I Always Forget Git Commands, so I Made This Cheat Sheet for Data Science Collaboration

5 minute read

Published:

As a data scientist who is supposed to be working closely with developers, I constantly find myself forgetting Git commands, especially when switching between feature branches, stashing changes, or pushing to remotes. While Git is integrated into VSCode and offers a visual module for staging, committing, and syncing, I still prefer the command line. It gives me more control and a clearer understanding of what’s happening under the hood.

This post is a practical reference with Git commands I use (or forget to use) when working in a collaborative, multi-developer environment. Whether you’re tracking changes in a Jupyter notebook, resolving merge conflicts in a data pipeline, or reviewing a colleague’s commit history, this guide will help you keep your workflow clean and efficient. I’ll keep referring to this blog every time I forget to rebase properly. Hopefully, it’ll help you too.

image


🛠️ Setting Up and Configuration

Use when starting Git for the first time or setting up on a new machine.

You’ll want Git to associate commits with your name and email so your work is correctly tracked across the project history.

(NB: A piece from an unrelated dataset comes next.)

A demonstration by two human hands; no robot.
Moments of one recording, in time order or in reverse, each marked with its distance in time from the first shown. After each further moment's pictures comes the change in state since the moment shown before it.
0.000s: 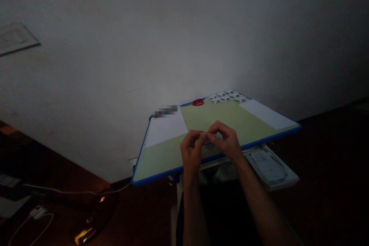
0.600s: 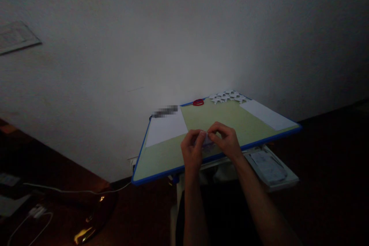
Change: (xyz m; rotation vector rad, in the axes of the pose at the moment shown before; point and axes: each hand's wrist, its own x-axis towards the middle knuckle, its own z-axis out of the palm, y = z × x) left_hand 0.002 0.000 0.004 0.048 0.068 -0.021; right_hand 0.002 0.005 0.000 0.039 -0.006 0.056
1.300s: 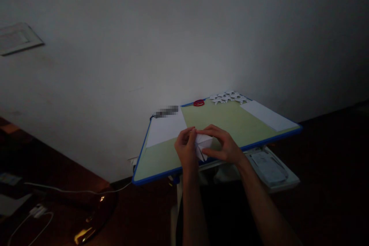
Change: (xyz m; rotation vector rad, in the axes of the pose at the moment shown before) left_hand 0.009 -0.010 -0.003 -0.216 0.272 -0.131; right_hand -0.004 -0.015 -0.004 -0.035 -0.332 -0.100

git config --global user.name "Your Name"
git config --global user.email "your@email.com"
git config --global alias.st status   # Optional: shorthand for `git status`

To initialize a Git repo in a new project:

git init

Getting a Project: Cloning from Remote

Use when joining a team project or syncing from GitHub/GitLab.

git clone https://github.com/org/project.git
cd project

📋 Basic Workflow: Status, Stage, Commit

Use in your daily work—after changing files.

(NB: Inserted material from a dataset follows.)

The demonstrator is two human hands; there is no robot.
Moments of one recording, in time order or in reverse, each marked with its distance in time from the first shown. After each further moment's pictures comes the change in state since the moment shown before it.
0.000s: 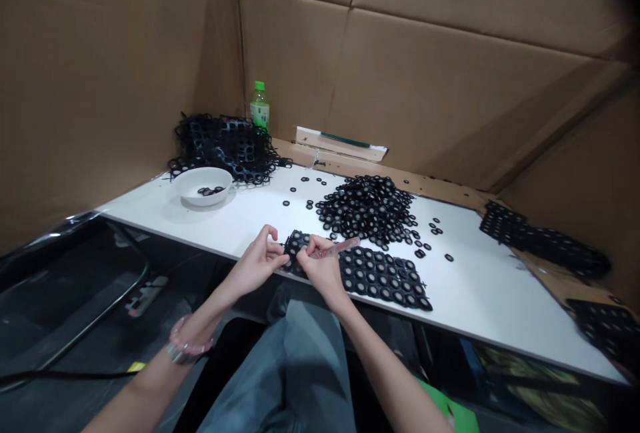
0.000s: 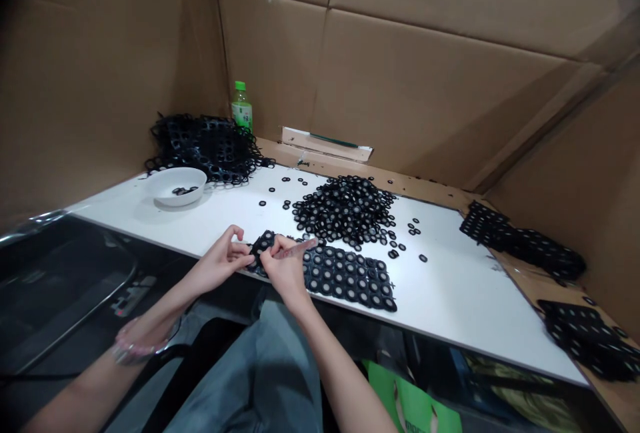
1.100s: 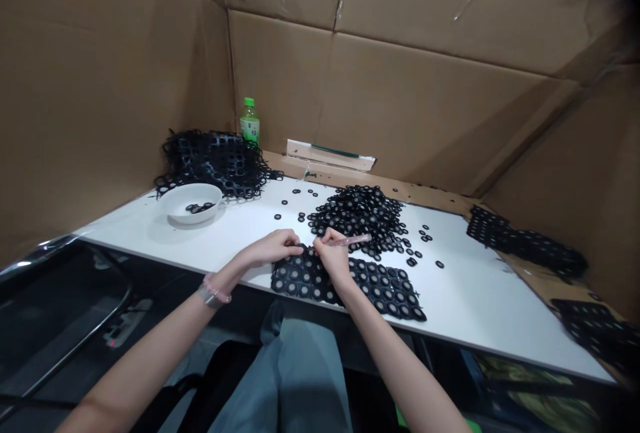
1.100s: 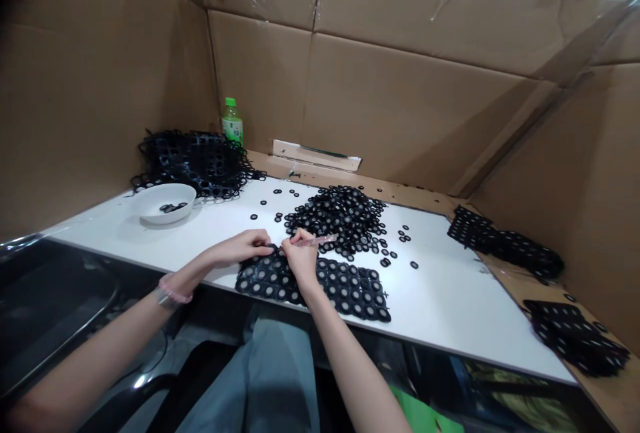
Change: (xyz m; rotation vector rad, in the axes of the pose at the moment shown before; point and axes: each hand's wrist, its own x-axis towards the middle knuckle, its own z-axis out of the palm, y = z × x) left_hand 0.084 0.008 -0.003 0.564 -0.318 0.168; right_hand 0.046 0.026 -0.028 0.079 0.209 0.067
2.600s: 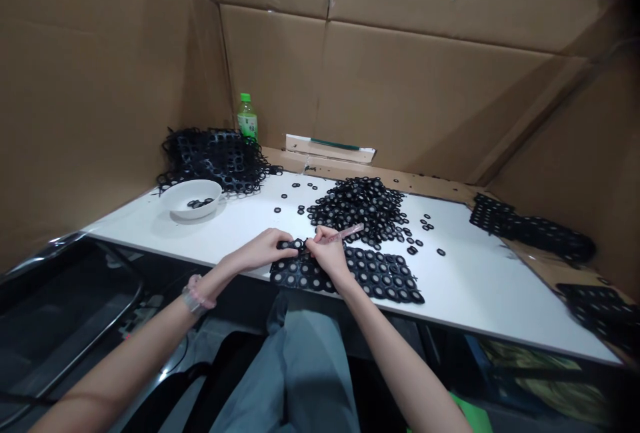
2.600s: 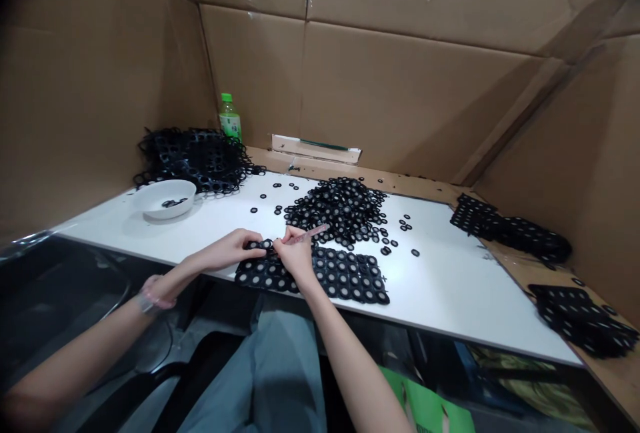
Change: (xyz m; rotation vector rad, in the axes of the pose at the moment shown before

git status                      # See what’s changed
git add <filename>             # Stage a specific file
git add .                      # Stage all changes
git commit -m "Short, clear message"  # Commit your changes
git log                        # View commit history

🌱 Branching and Merging

Use to isolate features, experiments, or fixes from the main line of development.

git branch                     # List all branches
git branch <new-branch>       # Create new branch
git checkout <branch>         # Switch to branch
git checkout -b <new-branch>  # Create and switch
git merge <branch>            # Merge into current branch
git branch -d <branch>        # Delete branch

Example: Working on a new feature without touching the main model:

git checkout -b model-tuning

image


Remote Repositories

Use to collaborate via GitHub/GitLab/Bitbucket.

git remote add origin https://github.com/org/project.git
git remote                   # List remotes
git push origin main         # Push local changes to remote
git pull origin main         # Pull latest changes from remote

Undoing Changes and Recovery

Use to backtrack, undo mistakes, or clean your working directory.

git reset                     # Unstage files
git reset --hard              # Reset working directory and staging
git revert <commit>           # Safely undo a specific commit
git reflog                    # Recover lost commits or branches

🔍 Collaboration and Inspection Tools

Use when reviewing others’ work or debugging.

git blame <file>             # See who changed what and when
git diff                     # Show line-level differences
git fetch                    # Sync without merging

🧹 Repository Maintenance

Use periodically to clean, check, or recover.

git fsck                     # Check for corruption
git gc                       # Cleanup unnecessary files
git reflog                   # See full history of HEAD changes

Final Example: Collaborative Model Deployment Flow

Here’s a summarized Git workflow for a typical team scenario:

# Start from the main branch and pull latest
git checkout main
git pull origin main

# Create a new feature branch for model training
git checkout -b churn-model

# Work on churn_model.py and churn_model.pkl
git add churn_model.py churn_model.pkl
git commit -m "Add churn model v1 with preprocessing pipeline"

# Push the feature branch for review
git push origin churn-model

# After code review and approval
git checkout main
git pull origin main
git merge churn-model
git push origin main

# Clean up
git branch -d churn-model

One more example: Working Locally on a Private Project

Use when you start a local project and want to back it up or share it later by connecting to GitHub.

Imagine you’re starting a new machine learning model on your laptop. You want to keep it private for now, but still version-controlled and eventually push it to a private GitHub repo.

Step-by-step: Local to GitHub (private)

1 . Initialize Git inside your project folder:

cd ~/projects/customer-churn
git init

2 . Add and commit your files:

git add .
git commit -m "Initial commit: data prep and baseline model"

3 . Create a private repo on GitHub Go to github.com → Click “New Repository” → Name it (e.g., customer-churn) → Set it to PrivateDo NOT initialize with README (you already did that locally).

4 . Connect your local repo to GitHub:

git remote add origin https://github.com/yourusername/customer-churn.git

5 . Push your local repo to GitHub:

git push -u origin main

Now your private project is safe, backed up, and shareable when needed.


Conclusion

Git helps you track, collaborate, and experiment without losing work or overwriting others’ changes. Whether you’re building machine learning pipelines, cleaning data, or pushing notebooks to production, Git is your friend.

I’ll keep referring to this blog every time I forget to rebase properly. Hopefully, it’ll help you too.